Previous studies using FISH in Capsicum spp. have been restricted to rDNA probes [25], which demonstrated that C. baccatum accumulates more in terminal 35S rDNA sites compared to C. annuum and C. chinense, which exhibited just two to four pairs. This is interesting because the reports of Moscone et al. [21, 65], Scaldaferro et al. [24] and Martins et al. [27] have shown a wide variability in the presence of terminal, interstitial and proximal heterochromatic bands in Capsicum species, such as the large and minor heterochromatic terminal bands in C. annuum, C. chinense and C. baccatum observed here. The FISH results using different LTR-RT probes showed hybridization signals accumulated from proximal (CRM) to interstitial region (Athila/Tat and Tekay/Del), scattered, or as minor dots along chromosomes (Tekay/Del, Oryco and Tork), such as in Brachiaria [59]. However, in no case were preferential accumulation or strong signals found in terminal chromosome regions, suggesting there is no accumulation of LTR-RT sequences at regions containing rDNA or terminal heterochromatin in Capsicum chromosomes. This is different from what Balint-Kurti et al. [66] found in Musa, where the Copia-Monkey retrotransposons appeared accumulated in the NOR.
The FISH using the Athila/Tat probe was strongly hybridized at proximal to interstitial regions in almost all the chromosomes, and in this case, there was also no evident co-location with heterochromatic regions, although there were small AT- and GC-rich minor bands in very few chromosomes, i.e., without evident correlation with heterochromatin hotspots. In this case as well, the scattered signals (or dots) observed after FISH with Tekay/Del and Oryco probes are in agreement with the concept of dispersed localization of retroelements within plant genomes but without a dependence on co-localization with heterochromatin blocks. This Athila/Tat dispersion pattern, such as interstitial dots, has been described by Park et al. [67] in C. annuum. Using the Passiflora edulis for comparison, members of Ty3/Gypsy superfamily were the most accumulated, and their sequences appeared scattered along chromosomes, including at the pericentromeric regions [68]. In some Solanaceae species, such as tomato and peppers, elements of the Tekay/Del Gypsy superfamily had a scattered accumulation profile, as reported by Park et al. [68], with hybridization in chromosomes of Solanum lycopersicum (tomato) and Capsicum annuum (pepper), where pepper had a higher number of and intense signals than those observed in tomato.

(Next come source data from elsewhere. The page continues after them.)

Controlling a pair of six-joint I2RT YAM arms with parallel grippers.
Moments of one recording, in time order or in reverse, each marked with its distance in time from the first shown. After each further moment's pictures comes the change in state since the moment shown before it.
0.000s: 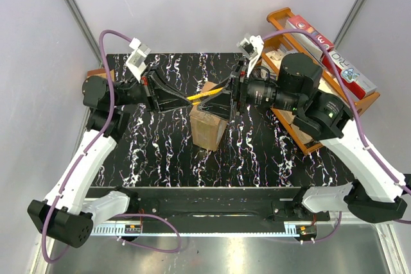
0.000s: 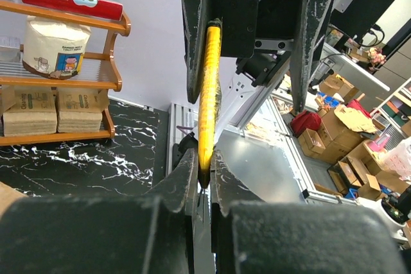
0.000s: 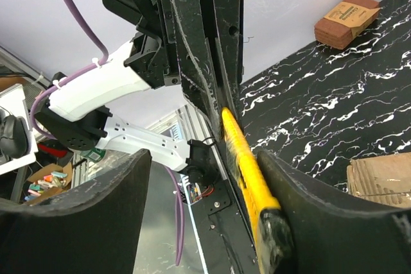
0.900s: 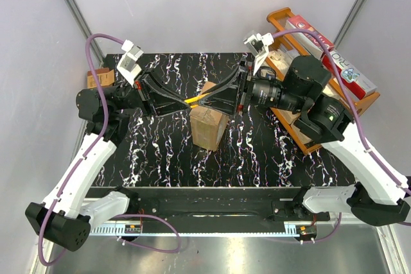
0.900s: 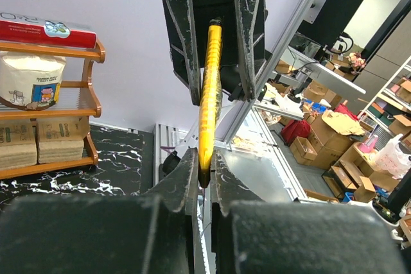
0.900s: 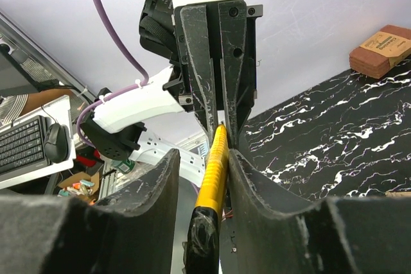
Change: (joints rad) left arm -0.035 -0.032 -0.034 0.229 -0.047 -0.166; right arm 0.002 -0.043 -0.070 0.182 -0.069 0.097
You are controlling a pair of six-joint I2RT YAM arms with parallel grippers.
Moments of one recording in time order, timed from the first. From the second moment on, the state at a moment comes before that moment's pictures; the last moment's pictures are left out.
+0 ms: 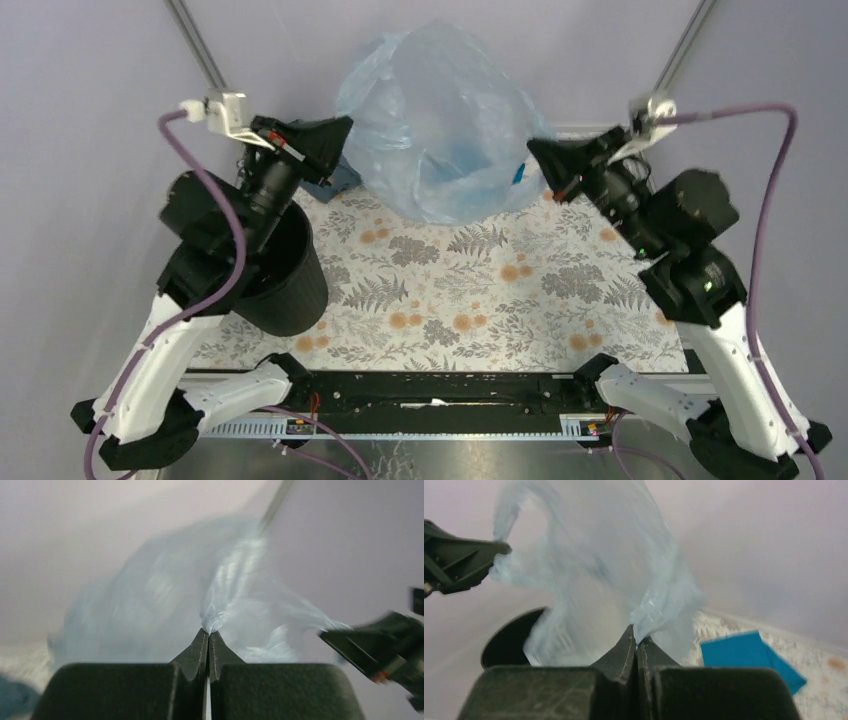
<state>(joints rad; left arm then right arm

Different from the other LTR-RT probes, the CRM probe exhibited intense signals in the proximal regions, associated with centromeres, and in Capsicum chromosomes, these regions were rich in CMA+ and DAPI+ signals. One notable exception is the Centromeric Retrotransposon lineage of Chromovirus (CRM or centromeric retrotransposon of maize), which occurs preferentially in proximal chromosome regions. CRMs carry particular domains called chromodomain (CHRomatin Organization MOdifer DOMAIN) and CR motifs that have a potential to interact with the CENH3 centromeric protein and to participate in the centromere function [69, 37]. FISH centromere signals using CRM family probes have been described in several plant species, for example in some monocotyledon groups [70, 71, 59], suggesting that besides association with specific centromeric proteins, this accumulation may also be associated with recombination-poor regions.